## WORK ITEM
Give again the lines from the line with "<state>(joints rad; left" to the last line of the records, exactly and in full. Do not carry over any pictures.

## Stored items
————

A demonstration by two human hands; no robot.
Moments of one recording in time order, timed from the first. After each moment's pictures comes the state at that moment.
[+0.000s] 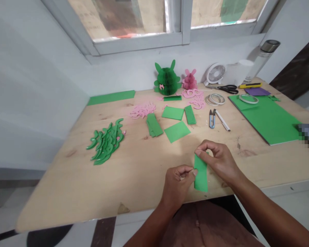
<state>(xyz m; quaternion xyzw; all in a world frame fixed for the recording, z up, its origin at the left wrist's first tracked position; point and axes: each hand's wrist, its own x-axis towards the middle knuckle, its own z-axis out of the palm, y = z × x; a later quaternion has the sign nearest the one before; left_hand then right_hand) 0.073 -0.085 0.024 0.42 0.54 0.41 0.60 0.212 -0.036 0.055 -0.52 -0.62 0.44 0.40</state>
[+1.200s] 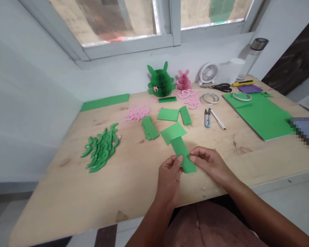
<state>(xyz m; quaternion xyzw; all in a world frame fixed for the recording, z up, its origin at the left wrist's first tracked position) 0.078 -0.066 0.019 0.16 0.46 0.56 0.67 0.210 -0.044 0.039 -0.50 -0.55 0.57 0.36</state>
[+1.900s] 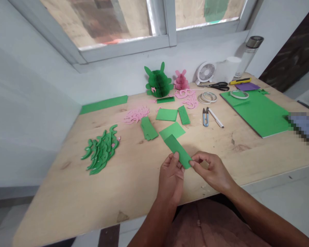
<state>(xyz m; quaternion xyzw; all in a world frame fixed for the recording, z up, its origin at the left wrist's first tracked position) 0.084 -0.065 0.022 0.06 0.38 0.60 0.70 0.212 -0.062 0.036 -0.52 -0.64 0.43 0.35</state>
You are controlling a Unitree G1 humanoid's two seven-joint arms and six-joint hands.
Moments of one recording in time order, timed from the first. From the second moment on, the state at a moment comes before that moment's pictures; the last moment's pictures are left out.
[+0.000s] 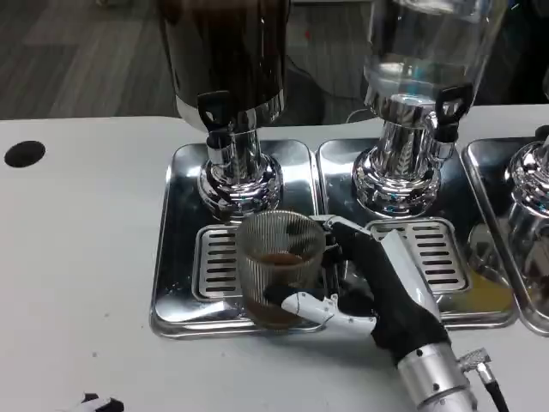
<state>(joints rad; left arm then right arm) 1.01 0.27 0.18 -0.57 0.80 -0.21 -0.07 -0.08 -0.09 0.26 0.45 -0.41 -0.50 -0.20</state>
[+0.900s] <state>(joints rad) 1.03 0.27 0.20 -0.57 0.79 -0.21 -0.07 -0.09 -0.08 0.26 0.51 -0.40 -0.58 -0.20</state>
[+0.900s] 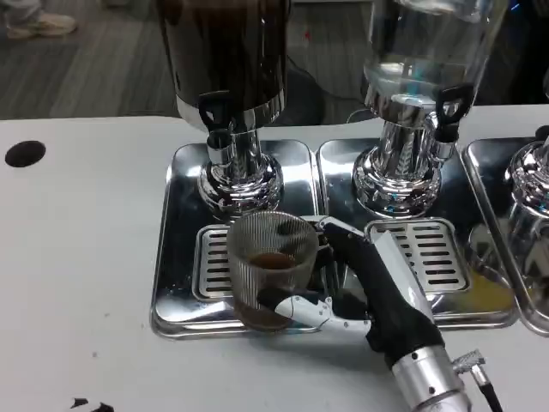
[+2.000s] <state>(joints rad) 0.99 0.27 0.16 -0.59 0.80 -0.18 -0.10 0.00 -0.16 0.20 0.50 -0.34 -0.71 -0.16</state>
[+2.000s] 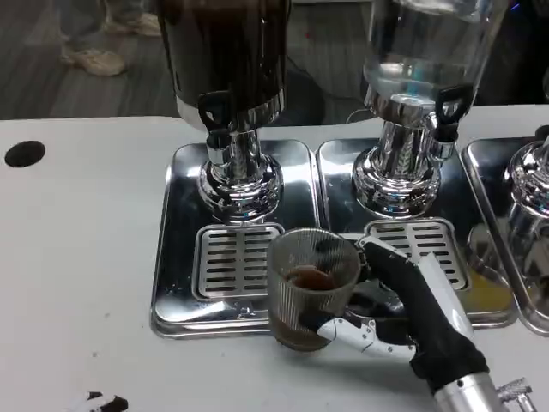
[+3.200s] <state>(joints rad) 0.98 0.28 0.17 -0.60 0.79 -0.13 -0.12 0.05 -0.20 0.14 0.62 -0.30 -0.89 -0.13</state>
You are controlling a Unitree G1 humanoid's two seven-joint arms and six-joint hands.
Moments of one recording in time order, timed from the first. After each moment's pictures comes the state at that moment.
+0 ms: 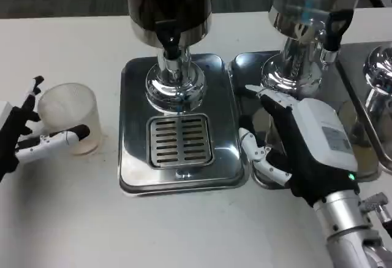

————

## SOLUTION BELOW
<state>(joints rad; left arm then right arm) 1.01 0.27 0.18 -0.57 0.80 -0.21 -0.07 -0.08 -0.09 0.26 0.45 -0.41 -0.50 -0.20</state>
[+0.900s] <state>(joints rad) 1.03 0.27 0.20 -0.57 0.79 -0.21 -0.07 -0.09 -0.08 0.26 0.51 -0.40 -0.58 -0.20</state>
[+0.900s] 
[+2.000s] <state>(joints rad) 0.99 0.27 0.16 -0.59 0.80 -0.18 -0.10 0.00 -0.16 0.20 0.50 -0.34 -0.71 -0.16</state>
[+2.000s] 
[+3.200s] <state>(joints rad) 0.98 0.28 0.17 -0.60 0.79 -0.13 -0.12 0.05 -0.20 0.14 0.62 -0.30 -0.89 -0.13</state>
You are controlling a Unitree G1 humanoid's two seven-joint arms and six-joint hands.
Moments of one recording in time order, timed from the first. After each moment's pictures comes the state at that moment.
+0 ms: 

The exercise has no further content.